Understanding Inverse Laplace Transforms with Initial Conditions

[Knissp]

Homework Statement

$$y'' + 2y' + 2y = t^2 + 4t$$
$$y(0) = 0$$
$$y'(0) = -1$$

Homework Equations

$$L(y) = Y$$
$$L(y') = sY - y(0)$$
$$L(y'') = s^2 Y - s y(0) - y'(0)$$
$$L(t^n) = \frac {n!}{s^{n+1}}$$
$$L(a*b) = AB$$
$$a*b = L^{-1}(AB)$$

The Attempt at a Solution

Take the Laplace transform of both sides.

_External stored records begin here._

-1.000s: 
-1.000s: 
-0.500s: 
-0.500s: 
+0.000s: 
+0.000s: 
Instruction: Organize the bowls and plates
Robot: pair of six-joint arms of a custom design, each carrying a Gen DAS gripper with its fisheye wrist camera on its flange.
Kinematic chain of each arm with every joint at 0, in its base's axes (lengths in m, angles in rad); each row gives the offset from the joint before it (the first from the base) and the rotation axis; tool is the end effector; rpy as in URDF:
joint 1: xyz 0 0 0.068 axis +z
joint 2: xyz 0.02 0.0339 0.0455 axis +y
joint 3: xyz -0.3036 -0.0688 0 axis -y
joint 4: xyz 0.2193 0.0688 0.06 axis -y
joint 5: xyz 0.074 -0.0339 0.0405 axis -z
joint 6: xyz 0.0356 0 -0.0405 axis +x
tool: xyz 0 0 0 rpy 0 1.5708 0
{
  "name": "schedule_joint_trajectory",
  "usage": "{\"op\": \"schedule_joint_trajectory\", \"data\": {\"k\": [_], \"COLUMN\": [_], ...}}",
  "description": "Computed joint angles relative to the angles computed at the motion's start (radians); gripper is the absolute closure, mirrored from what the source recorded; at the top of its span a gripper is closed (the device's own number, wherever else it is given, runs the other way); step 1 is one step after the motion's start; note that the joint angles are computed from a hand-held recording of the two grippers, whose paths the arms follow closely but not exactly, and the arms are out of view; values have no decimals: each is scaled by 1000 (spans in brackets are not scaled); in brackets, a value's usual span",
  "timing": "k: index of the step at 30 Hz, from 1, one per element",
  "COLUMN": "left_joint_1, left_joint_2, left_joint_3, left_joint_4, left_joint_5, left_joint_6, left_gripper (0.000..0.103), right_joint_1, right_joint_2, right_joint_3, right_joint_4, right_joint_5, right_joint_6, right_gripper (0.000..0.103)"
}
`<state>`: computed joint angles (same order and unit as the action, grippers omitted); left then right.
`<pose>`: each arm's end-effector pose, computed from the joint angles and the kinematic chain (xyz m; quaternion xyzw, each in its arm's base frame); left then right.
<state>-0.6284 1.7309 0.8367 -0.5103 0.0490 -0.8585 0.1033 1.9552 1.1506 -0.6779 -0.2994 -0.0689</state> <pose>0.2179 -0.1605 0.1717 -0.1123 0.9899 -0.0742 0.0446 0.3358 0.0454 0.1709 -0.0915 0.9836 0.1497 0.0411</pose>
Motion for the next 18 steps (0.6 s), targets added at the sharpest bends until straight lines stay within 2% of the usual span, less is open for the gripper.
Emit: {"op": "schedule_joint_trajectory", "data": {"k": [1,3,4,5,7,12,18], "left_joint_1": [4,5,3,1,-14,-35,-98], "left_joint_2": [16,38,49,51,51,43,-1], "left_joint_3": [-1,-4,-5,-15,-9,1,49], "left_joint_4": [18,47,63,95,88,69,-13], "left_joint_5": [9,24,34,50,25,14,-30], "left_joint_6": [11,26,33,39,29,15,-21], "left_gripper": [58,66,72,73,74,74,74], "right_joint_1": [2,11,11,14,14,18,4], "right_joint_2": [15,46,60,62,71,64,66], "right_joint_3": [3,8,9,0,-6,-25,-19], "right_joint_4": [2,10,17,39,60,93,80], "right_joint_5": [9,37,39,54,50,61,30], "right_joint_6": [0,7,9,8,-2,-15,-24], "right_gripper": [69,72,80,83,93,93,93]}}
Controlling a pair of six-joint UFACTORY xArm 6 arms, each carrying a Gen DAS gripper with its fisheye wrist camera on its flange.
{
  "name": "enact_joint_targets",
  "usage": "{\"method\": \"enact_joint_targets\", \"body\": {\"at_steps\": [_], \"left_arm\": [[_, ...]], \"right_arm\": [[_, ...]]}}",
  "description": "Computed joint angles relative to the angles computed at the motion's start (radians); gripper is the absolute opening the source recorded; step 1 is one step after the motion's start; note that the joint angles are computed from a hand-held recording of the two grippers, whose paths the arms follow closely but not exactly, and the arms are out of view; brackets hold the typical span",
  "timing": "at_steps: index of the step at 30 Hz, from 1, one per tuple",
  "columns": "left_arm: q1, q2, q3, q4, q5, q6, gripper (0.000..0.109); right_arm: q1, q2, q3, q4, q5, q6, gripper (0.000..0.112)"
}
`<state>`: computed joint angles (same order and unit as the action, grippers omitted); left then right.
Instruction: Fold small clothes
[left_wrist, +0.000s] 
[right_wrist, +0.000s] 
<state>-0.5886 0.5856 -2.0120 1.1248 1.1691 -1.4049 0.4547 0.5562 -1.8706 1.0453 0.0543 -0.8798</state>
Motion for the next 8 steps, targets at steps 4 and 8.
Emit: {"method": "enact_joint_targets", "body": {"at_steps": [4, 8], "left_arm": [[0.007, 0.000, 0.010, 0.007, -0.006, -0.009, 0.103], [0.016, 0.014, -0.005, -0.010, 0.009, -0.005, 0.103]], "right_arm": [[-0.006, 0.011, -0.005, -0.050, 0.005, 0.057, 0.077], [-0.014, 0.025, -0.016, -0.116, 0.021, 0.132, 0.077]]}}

$$L(y'' + 2y' + 2y) = L(t^2 + 4t)$$

By linearity:

$$L(y'') + 2L(y') + 2L(y) = L(t^2) + 4L(t)$$

Substitute:

$$(s^2 Y - s y(0) - y'(0)) + 2(sY - y(0)) + 2Y = \frac{2}{s^3} + \frac{4}{s^2}$$

Plug in initial conditions:

$$(s^2 Y + 1) + 2(sY) + 2Y = \frac{2}{s^3} + \frac{4}{s^2}$$

Solve for Y:

$$Y (s^2 + 2s + 2) -1 = \frac{2}{s^3} + \frac{4}{s^2}$$

$$Y = \frac {\frac{2}{s^3} + \frac{4}{s^2} + 1}{s^2 + 2s + 2}$$

Now I must take the inverse Laplace transform. This is where I get confused.

Rewrite:


$$Y = \frac{1}{s^2 + 2s + 2} (\frac{2}{s^3} + \frac{4}{s^2} + 1)$$

Distribute:

$$Y = \frac{1}{s^2 + 2s + 2} \frac{2}{s^3} + \frac{1}{s^2 + 2s + 2} \frac{4}{s^2} + \frac{1}{s^2 + 2s + 2}$$

Completing the square:

$$Y = \frac{1}{(s+1)^2 + 1} \frac{2}{s^3} + \frac{1}{(s+1)^2 + 1} \frac{4}{s^2} + \frac{1}{(s+1)^2 + 1}$$

Now to take the inverse Laplace transform of both sides:

$$y = L^{-1}(\frac{1}{(s+1)^2 + 1} \frac{2}{s^3}) + L^{-1}(\frac{1}{(s+1)^2 + 1} \frac{4}{s^2}) + L^{-1}(\frac{1}{(s+1)^2 + 1})$$

$$y = L^{-1}(\frac{1}{(s+1)^2 + 1} \frac{2}{s^3}) + L^{-1}(\frac{1}{(s+1)^2 + 1} \frac{4}{s^2}) + e^{-t}sin(t)$$

So now I need to do the separate inverse transforms (via convolutions):

$$L^{-1}(\frac{1}{(s+1)^2 + 1} \frac{2}{s^3})$$

$$= e^{-t}sin(t) * t^2$$

$$= \int_0^t (e^{-(t-v)}sin(t-v))(v^2)) dv$$

[tex]L^{-1}(\frac{1}{(s+1)^2 + 1} \frac{4}{s^2})[/tex

$$= e^{-t}sin(t) * 4t$$

$$= \int_0^t (e^{-(t-v)}sin(t-v))(4v) dv$$

I don't know how to figure those convolution integrals. Any ideas?
Alternatively, is there a better way to approach the problem?

 

[Feldoh]

Perhaps you might have better luck using partial fractions, instead of completing the square... I don't know for sure since I didn't do it, but it's a suggestion you might want to look into.